We replace I can’t” with I don’t” or I won’t.” That makes us very different, particularly in America where consumer spending gurus rely on generating shitty self-esteem to separate us from our cash.

But we do know I can’t.” We’ve said it to ourselves, sometimes a lot. Self-denial and delusion arise quickly for us. We have always found ways not to write. Then we finally realize writing is easy. Not writing is hard. So we write, and find, too, how enjoyable our own company is, listening to the voices in our head, struggling to translate them to the page. This is adulting in the extreme.

No wonder FakeFriends annoy us. You speak another language entirely.

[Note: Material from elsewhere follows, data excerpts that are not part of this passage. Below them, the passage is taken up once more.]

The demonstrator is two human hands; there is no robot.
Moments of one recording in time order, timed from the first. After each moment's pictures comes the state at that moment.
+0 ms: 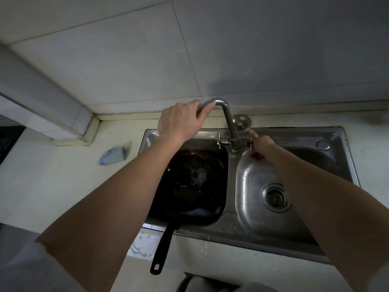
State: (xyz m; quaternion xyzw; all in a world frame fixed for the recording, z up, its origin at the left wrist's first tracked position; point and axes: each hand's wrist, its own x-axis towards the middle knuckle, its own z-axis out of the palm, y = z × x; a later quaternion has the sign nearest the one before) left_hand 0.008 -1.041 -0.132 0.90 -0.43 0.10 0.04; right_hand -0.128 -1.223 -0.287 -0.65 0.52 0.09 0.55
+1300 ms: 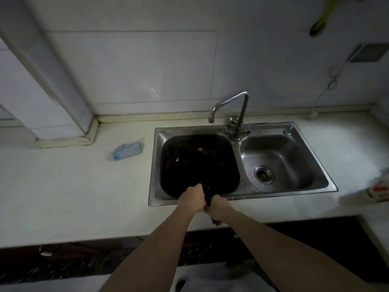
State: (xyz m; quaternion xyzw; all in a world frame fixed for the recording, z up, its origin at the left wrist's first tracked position) left_hand -0.075 -0.746 -0.259 0.86 -0.39 -0.31 0.09; right_hand -0.176 -0.802 -0.246 -0.74 0.49 0.21 0.42
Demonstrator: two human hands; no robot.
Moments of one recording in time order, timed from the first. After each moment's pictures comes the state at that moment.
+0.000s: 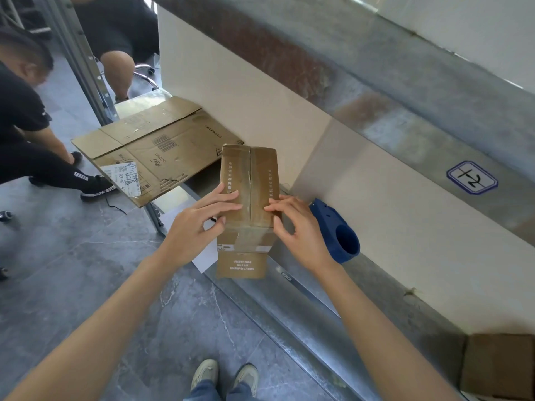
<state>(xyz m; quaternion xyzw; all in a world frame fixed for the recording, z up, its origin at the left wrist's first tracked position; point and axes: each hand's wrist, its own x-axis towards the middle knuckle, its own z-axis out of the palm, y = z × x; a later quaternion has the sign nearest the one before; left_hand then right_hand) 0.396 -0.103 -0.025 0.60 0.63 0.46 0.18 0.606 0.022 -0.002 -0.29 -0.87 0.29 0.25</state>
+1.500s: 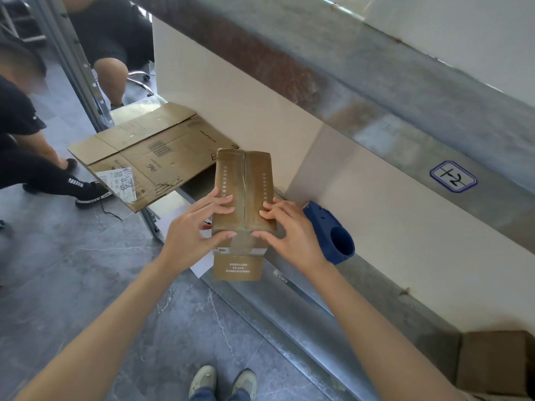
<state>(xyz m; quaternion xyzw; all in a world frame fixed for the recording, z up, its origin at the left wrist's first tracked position) 0.402 -0.101 -0.032 0.56 0.64 0.49 0.15 0.605 0.022 -0.007 -0.27 -0.90 0.22 0.26</state>
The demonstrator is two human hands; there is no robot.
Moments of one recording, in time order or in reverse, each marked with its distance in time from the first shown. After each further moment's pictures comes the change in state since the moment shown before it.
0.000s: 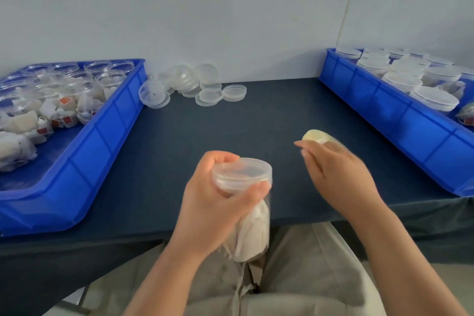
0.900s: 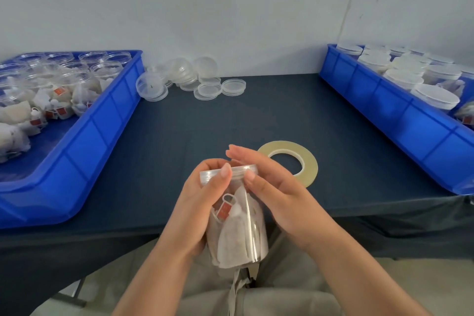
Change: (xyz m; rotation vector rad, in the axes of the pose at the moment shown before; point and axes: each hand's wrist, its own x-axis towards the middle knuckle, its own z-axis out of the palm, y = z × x) left_hand 0.002 -0.021 -0.009 -0.484 -0.129 -0.233; right_hand -0.036 -0.098 0.004 1.416 -0.488 -0.040
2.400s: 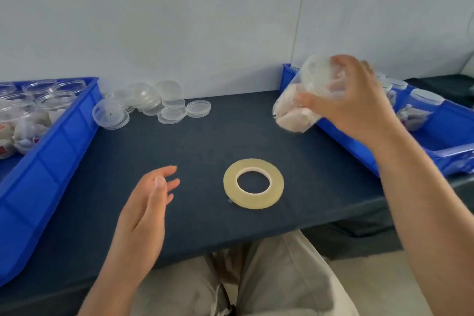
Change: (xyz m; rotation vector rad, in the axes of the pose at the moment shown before) left_hand 0.032 -0.007 -0.039 0.411 0.116 0.341; right_hand 0.026 -0.147 -0.139 -1.043 0.772 -0.048
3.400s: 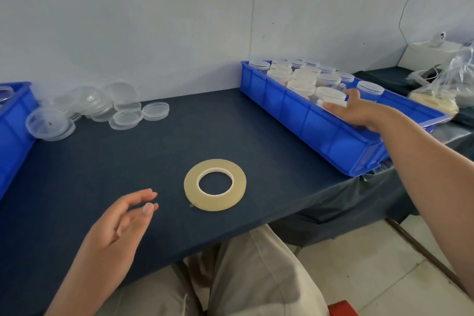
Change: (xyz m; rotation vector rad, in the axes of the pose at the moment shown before) left_hand -0.003 -0.004 0.013 0.046 -0.183 -0.129; right_hand 0.075 0.221 -0.063 -0.450 -0.320 0.674
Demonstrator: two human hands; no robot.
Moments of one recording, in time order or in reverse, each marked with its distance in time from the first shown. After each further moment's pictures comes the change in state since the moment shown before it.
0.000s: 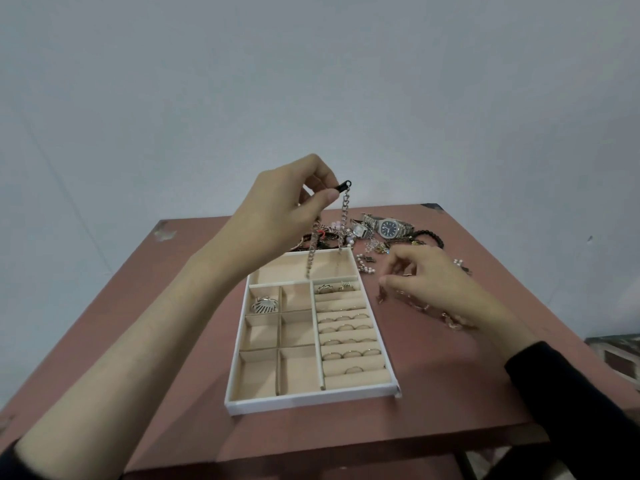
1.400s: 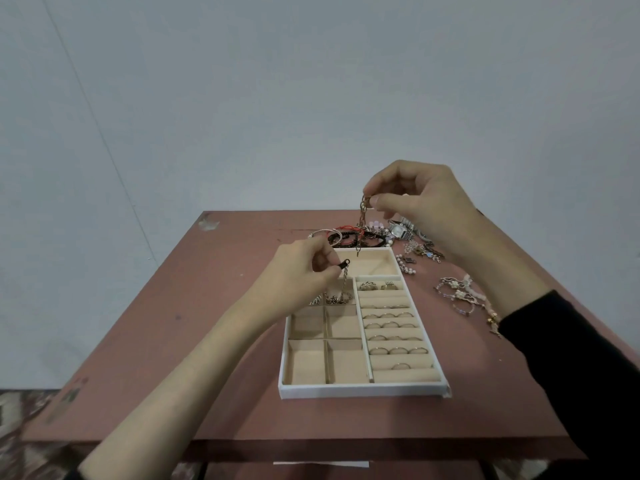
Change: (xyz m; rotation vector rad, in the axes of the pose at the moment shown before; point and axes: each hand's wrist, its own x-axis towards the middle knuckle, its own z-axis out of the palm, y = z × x) left_hand -0.056 -0.060 0.014 0.013 -0.102 -0.307; right_hand 0.039 -0.098 0.005 0.406 0.133 -0.233
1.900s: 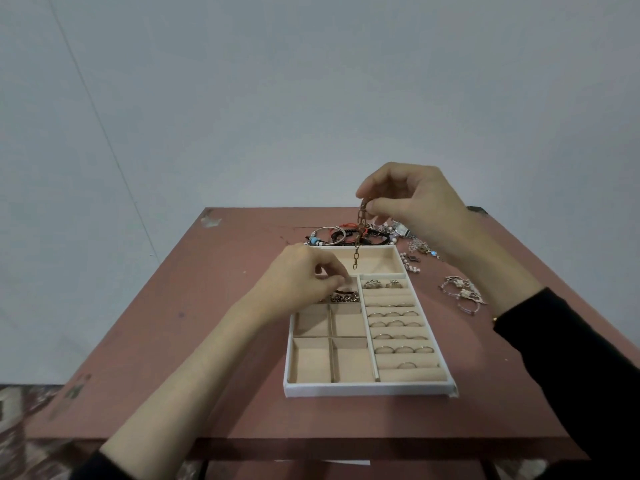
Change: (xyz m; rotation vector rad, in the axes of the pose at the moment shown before) left_hand 0.006 -0.018 0.003 0.154 -0.069 0.088; right_hand 0.002 -0.002 0.013 -0.005 -0.049 0.022
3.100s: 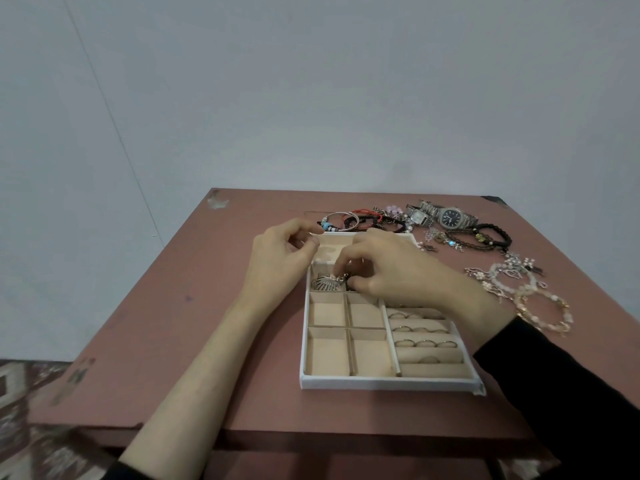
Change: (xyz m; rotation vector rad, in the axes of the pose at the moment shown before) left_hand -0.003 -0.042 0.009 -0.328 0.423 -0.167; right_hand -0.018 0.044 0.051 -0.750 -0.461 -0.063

When a FakeFriend shows up in your life, lean on the writing schedule. Trust it with your life. Schedule more writing time that you think humanly possible, then stick to the schedule. If you can’t write, read a great book instead. Work on writing drills like Brian Kitely’s 3 AM Epiphany.

We have chosen this life. Manage your FF like a noxious weed. No excuses. You’ll find the right tonic to keep them in check. Keep writing no matter what.

TLDR HACK: Schedule your writing. When a bad friend calls, tell them you can’t see them. You’re writing. Then spend the time writing. If you can’t write, read. If you can’t read, do some practice writing exercises.